La mejor prueba de los abusos de la AEAT la encontramos en esta serie de artículos dedicados a resoluciones del Tribunal Supremo que ponen coto a los mismos. Hoy, recogemos que el TS tiene declarado que el cómputo del plazo de prescripción que tiene la Hacienda Pública para devolver ingresos indebidamente cobrados al contribuyente comienza cuando este es absuelto de cualquier irregularidad, y no cuando se efectuó el ingreso. La STS de 21.07.2025, que fija Doctrina Jurisprudencial, atiende el recurso presentado contra un fallo del TSJ de Madrid que analizaba una liquidación del IVA de una empresa que ingresó algo más de 156.000€ tras una regularización del IVA por supuestas facturas falsas. En 2016, un Juzgado de lo Contencioso de Madrid absolvió a la sociedad de dos delitos contra la Hacienda Pública y del de falsedad en documento mercantil.

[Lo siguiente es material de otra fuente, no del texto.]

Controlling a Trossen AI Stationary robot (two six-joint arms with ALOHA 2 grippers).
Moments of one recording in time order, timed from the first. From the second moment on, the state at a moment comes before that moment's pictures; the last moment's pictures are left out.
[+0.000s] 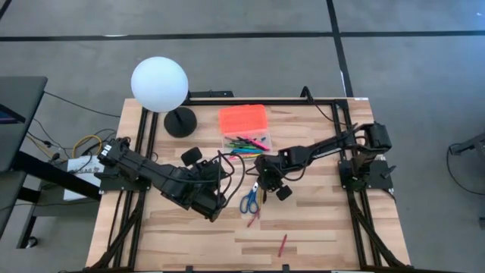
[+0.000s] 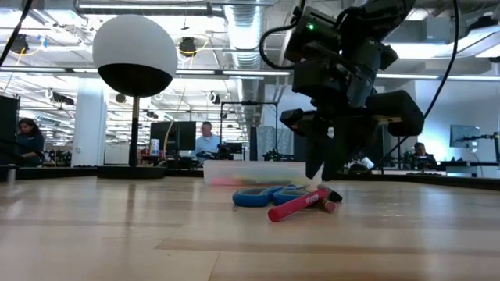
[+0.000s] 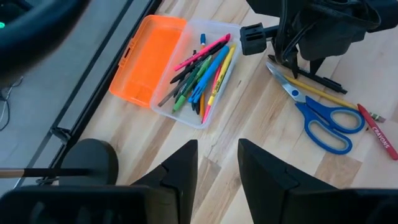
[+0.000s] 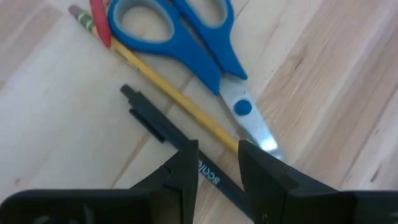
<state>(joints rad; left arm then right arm) -0.47 1.81 1.94 -1.57 -0.72 -0.88 0.05 1.78 0.99 -0.35 -0.21 -0.59</state>
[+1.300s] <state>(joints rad) -0.47 1.81 1.94 -1.57 -0.75 -0.88 0.00 1.79 0.99 -0.36 -0.27 -0.78</state>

El TS, ahora, analiza si la AEAT puede retener o no esos ingresos indebidos apoyándose en que el procedimiento inspector está ya prescrito y manteniendo como irregulares unas facturas que la Justicia declaró válidas, absolviendo al contribuyente en sentencia firme. Asimismo, se pronuncia sobre cuál es el dies a quo del plazo de prescripción del derecho a solicitar la devolución de ingresos indebidos. La Sala de lo Contencioso del TS concluye que, de acuerdo con la LGT, el plazo de prescripción para solicitar la devolución de ingresos indebidos es la fecha en la que se constata que dicho pago no era correcto, y no cuando se efectuó el ingreso tributario. Y señala que esa fecha no puede ser otra que cuando se tomó conocimiento de la sentencia penal absolutoria. La Sala destaca que aquí está “en juego el principio de neutralidad del IVA y el derecho a la deducción del IVA soportado en facturas abonadas, así como el principio general que impide el enriquecimiento injusto o sin causa de la Administración”.
El TS se sorprende, una vez más, de la actuación de la AEAT al señalar que “no deja de asombrar la escasísima relevancia que Hacienda atribuye a posteriori a la existencia de un proceso penal que ella misma provocó con poca razón para ello, visto su resultado”. La única ley que aplica la AEAT es la ‘ley del embudo’.